Work order
Leave out any pictures and transcribe all other data below exactly.

————————

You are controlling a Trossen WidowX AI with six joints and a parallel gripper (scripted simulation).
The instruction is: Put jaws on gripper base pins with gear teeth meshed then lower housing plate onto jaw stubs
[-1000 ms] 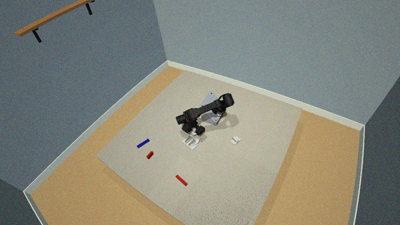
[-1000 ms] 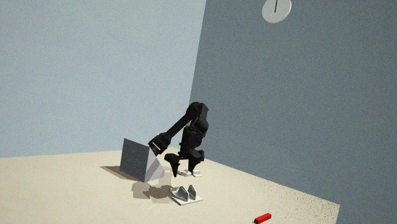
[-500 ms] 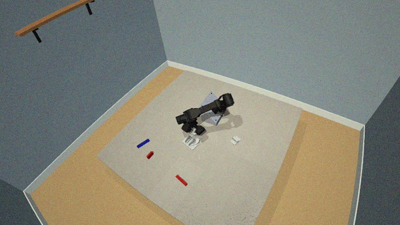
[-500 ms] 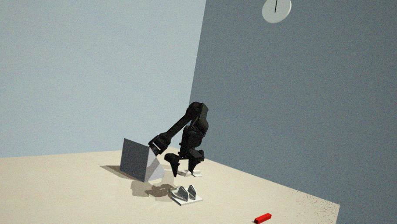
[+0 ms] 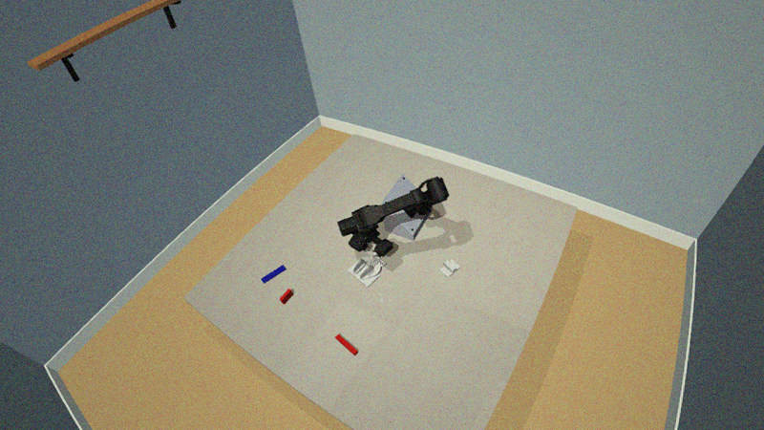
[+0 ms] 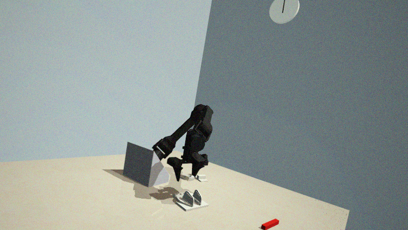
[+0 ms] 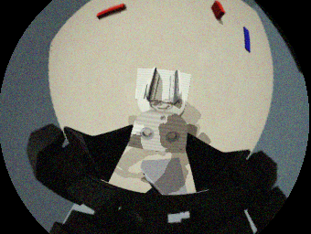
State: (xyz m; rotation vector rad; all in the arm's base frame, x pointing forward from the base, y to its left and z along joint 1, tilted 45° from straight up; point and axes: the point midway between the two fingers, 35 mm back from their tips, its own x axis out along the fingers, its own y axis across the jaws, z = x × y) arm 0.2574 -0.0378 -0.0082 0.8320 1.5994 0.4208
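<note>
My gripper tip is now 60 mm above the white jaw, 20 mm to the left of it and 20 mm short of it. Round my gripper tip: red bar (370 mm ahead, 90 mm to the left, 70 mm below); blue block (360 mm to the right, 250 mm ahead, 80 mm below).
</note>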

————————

Exercise output
You are controlling a Trossen WidowX AI with six joints and a parallel gripper (scripted simulation).
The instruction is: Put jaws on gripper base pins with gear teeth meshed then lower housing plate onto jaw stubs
[-1000 ms] 
[-1000 ms] 
[-500 ms] 
[-500 ms] 
[+0 ms] 
[+0 ms] 
[+0 ms] 
State: (xyz m; rotation vector rad; all in the arm's base frame, x pointing forward from the base, y to its left and z along joint 1, tilted 45° from straight up; point and axes: the point midway between the two fingers, 35 mm back from their tips, its own x axis out along the fingers, its own y axis across the jaws, z = x × y) arm 0.2574 -0.0378 -0.0082 0.8320 1.5994 0.4208
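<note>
My gripper tip is now 60 mm above the white jaw, 20 mm to the left of it and 20 mm short of it. Round my gripper tip: red bar (370 mm ahead, 90 mm to the left, 70 mm below); blue block (360 mm to the right, 250 mm ahead, 80 mm below).
</note>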

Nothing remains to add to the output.